The Pomeroy Index is a way of measuring the relative speed of cars from different eras. The index effectively gives an idea of the advantage in the lap time that a car would have over another car racing in an entirely different era. It can also be used to compare cars that have not competed against each other.

Laurence Pomeroy was a British automotive engineer who was interested in using lighter metals in the construction of cars. From the age of 20 (1903), he worked in several automotive companies designing and improving their engines. He used the theory of relativity to compare cars that have not competed against each other and from different years.

### How does the Pomeroy Index work?

The theory of relativity requires a reference point to rank cars. The Pomeroy Index gives a percentage of improvement or deterioration of speed of one car as compared to another. Pomeroy’s method obviates the need to factor in the weather or track conditions and the drivers of the cars. To do this he used the daisychaining technique to come to his index.

The daisy-chaining technique is used in dating trees to prehistoric times. Scientists use the overlap between tree rings from different eras to arrive at a more precise dating than carbon dating. To come to his index Pomeroy gave the car that won the 1906 Grand Prix, a Renault, driven by Ferenc Szisz the base index of 100. This would form the basis of comparing all cars in the race or others that raced after that in a Grand Prix.

Pomeroy collected the racing data of two cars that raced at the same two circuits in two successive years. He compared the fastest recorded laps and got the percentage in the improvement of speed of the second car as compared to the first. He then ‘daisy-chained’ this data for the following years and found the index improving over the years.

Laurence Pomeroy died in 1941 of a heart attack but his work was continued by Leonard Setright in 1966. *Motor Sport* magazine determined the Ferrari F2002 was the fastest car of all time, even though the F2004 set better times in qualifying, due to the Pomeroy Index. In the Michael Schumacher driven Ferrari F2004 a Pomeroy Index of 234.7 was calculated. The index theoretically suggests that the Ferrari F2004 would have completed 2.34 laps by the time the 1906 Renault had completed one lap had they been racing together.

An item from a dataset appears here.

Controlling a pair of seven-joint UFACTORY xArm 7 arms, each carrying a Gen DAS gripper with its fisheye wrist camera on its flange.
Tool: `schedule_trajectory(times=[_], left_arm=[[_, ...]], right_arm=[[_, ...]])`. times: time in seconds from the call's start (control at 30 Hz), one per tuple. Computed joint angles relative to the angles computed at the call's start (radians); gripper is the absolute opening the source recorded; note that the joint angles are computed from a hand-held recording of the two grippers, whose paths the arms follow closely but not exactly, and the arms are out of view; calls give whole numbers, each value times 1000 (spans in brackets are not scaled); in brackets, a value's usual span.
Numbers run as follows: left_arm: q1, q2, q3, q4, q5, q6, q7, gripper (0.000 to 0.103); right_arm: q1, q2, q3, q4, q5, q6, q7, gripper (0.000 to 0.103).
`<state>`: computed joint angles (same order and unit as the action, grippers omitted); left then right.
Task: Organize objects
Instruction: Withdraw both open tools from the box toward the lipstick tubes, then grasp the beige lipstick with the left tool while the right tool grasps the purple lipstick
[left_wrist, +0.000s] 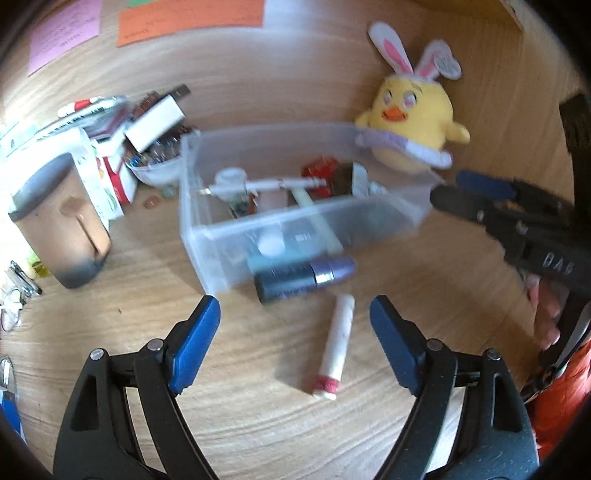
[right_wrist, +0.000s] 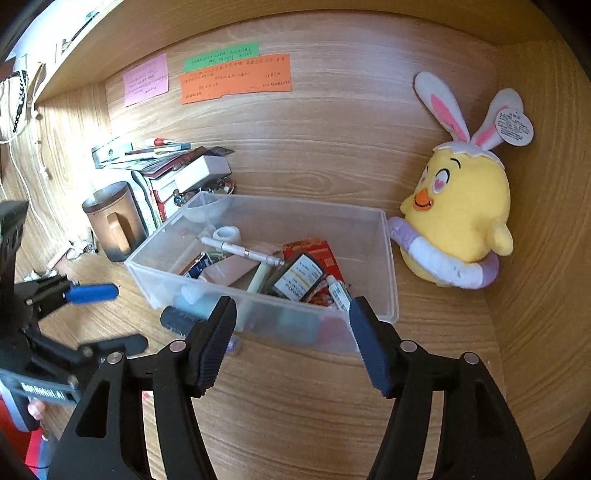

### What does the Pomeroy Index show us?

What the Pomeroy Index shows is that the average speeds in Formula One racing have been increasing exponentially rather than linearly. The increase in speed is like a deposit earning compound interest. Better engineering and the use of lighter materials have led to this increase in speed over the years. The improved aerodynamics of cars has also contributed in a big way in increasing the speeds of modern-day cars.

The changing regulations of the FIA have also impacted the relative speed of cars. The varying capacity of the engines has affected the speed of cars. The reduction or increase in the stipulated weight of cars will also affect the speed of cars. The Pomeroy Index gives a comparison between cars which have not competed against each other and are a century apart.

### How do you calculate the Pomeroy Index?

To understand the true indication of the Pomeroy Index, imagine the compounded interest accrued on an account. The interest you get for the next year will include the interest on the interest accrued this year. That is the reason the Pomeroy Index is increasing exponentially as it is calculated on the last year’s increase.

It is the gains of manufacturers that are pouring money, time and effort into the improvement of their cars. To find the Pomeroy Index of a car in the successive year, add the percentage increase of speed in the next year to the Pomeroy Index of the first year. All it requires is the data of the fastest lap of the two years on the same race track.

To arrive at the index of the latter years, daisy-chain the data over the intervening years. The approximate speed of the car can also be calculated if the average increase in speed is known over a few years. Use the following equation to arrive at the approximate speed.

V(t) = V(0) (1+ r)^{t} where

V(t) is the speed in the year you are looking for

V(0) is the speed of the car in the reference year

R is the average rate of increase in speed in decimal percentage

t is the difference between the two years.